I was happy with the speed of the – Samsung-made, naturally – SSD which demonstrated average sequential read and write speeds of 5,331MB/sec and 3,995MB/sec respectively. The Dell XPS 16 did better but this sort of performance is still more than fast enough for a laptop destined to spend much of its life shunting large files around. The memory card reader reached 89MB/sec for sequential file reads, which is a pretty mediocre result.
In our usual video rundown test using VLC, the new Ultra lasted 9hrs 12mins. That’s a decent showing by x86 Meteor Lake standards, but only a quarter of an hour better than the Galaxy Book3 Ultra.
The new crop of Windows-on-ARM laptops and the latest generation of machines using Intel’s latest Core Ultra Lunar Lake or AMD’s Zen 5 chips are rather rewriting the rules on what is considered a good battery life, so if that’s a priority, you may want to wait until the Galaxy Book5 Ultra appears.
Samsung Galaxy Book4 Ultra: Verdict
I came away from the Galaxy Book4 Ultra feeling it was less than the sum of its parts. Granted it’s a potent beast but it’s also not much more than a warm-over of the Galaxy Book3 Ultra. I’m also struggling to convince myself that it’s good enough for the asking price when you can have a Dell XPS 16 or a MacBook Pro for roughly the same, or the likes of the awesome Asus Zenbook S16 for a lot less.

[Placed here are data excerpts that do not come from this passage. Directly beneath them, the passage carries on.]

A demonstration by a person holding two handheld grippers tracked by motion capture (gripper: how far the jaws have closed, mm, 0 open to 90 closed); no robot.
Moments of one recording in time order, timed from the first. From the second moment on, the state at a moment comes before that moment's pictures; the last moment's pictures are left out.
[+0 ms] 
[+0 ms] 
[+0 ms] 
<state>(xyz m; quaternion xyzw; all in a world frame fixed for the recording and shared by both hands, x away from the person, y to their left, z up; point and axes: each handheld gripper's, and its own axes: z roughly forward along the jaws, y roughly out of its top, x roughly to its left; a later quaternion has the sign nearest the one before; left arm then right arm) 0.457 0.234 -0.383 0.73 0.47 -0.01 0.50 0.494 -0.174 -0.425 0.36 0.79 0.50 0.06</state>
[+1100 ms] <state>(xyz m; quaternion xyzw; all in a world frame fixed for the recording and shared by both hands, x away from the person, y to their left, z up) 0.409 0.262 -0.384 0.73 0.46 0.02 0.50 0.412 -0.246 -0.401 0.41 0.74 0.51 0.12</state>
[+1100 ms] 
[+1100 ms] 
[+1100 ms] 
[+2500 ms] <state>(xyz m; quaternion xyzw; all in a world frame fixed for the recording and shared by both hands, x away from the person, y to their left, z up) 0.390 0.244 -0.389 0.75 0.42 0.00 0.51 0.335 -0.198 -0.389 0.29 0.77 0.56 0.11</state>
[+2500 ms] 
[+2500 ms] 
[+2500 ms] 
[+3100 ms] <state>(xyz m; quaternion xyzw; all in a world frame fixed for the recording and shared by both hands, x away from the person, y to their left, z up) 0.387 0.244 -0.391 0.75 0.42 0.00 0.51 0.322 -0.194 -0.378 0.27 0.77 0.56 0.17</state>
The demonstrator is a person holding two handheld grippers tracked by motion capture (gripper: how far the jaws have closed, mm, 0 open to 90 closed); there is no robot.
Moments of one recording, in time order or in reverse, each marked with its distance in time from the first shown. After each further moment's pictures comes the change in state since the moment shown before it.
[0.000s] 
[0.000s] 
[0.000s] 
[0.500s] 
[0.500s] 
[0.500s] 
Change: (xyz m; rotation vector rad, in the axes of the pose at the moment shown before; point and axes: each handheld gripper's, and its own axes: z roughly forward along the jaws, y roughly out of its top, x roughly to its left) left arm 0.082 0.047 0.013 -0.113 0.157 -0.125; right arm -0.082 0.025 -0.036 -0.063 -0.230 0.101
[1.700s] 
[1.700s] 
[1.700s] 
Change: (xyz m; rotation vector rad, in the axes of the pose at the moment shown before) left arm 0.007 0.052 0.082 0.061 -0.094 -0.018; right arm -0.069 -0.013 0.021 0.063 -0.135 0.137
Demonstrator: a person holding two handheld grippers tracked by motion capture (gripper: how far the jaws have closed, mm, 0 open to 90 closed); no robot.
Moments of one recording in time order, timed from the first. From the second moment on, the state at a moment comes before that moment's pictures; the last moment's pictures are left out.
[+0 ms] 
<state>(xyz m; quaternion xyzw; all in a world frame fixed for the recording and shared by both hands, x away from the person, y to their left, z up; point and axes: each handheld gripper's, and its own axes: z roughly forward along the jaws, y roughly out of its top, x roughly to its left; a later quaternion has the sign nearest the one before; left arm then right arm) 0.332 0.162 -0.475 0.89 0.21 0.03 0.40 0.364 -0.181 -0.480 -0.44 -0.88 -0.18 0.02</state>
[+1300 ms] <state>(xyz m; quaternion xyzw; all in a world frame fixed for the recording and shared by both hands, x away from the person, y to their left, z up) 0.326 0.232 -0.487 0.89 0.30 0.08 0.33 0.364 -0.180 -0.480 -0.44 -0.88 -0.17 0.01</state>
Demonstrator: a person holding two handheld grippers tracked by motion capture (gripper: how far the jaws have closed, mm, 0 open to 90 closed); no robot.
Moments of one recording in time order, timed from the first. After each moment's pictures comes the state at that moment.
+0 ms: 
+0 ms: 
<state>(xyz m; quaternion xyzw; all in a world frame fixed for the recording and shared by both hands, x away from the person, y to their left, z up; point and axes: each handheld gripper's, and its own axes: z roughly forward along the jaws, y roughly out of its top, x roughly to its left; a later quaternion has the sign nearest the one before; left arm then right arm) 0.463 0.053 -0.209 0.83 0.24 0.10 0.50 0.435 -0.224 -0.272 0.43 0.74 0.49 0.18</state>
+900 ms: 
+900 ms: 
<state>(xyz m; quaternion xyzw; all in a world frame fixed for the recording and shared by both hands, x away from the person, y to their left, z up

For the sort of money Samsung is asking for the Galaxy Book4 Ultra I’d want a better keyboard, a better webcam and a laptop that looks like it wasn’t styled by the same person who designed my microwave or fridge-freezer. Until Samsung ticks those boxes I’ll be recommending the Dell XPS 16 to anyone who wants a laptop for professional creative work and a little surreptitious gaming on the side.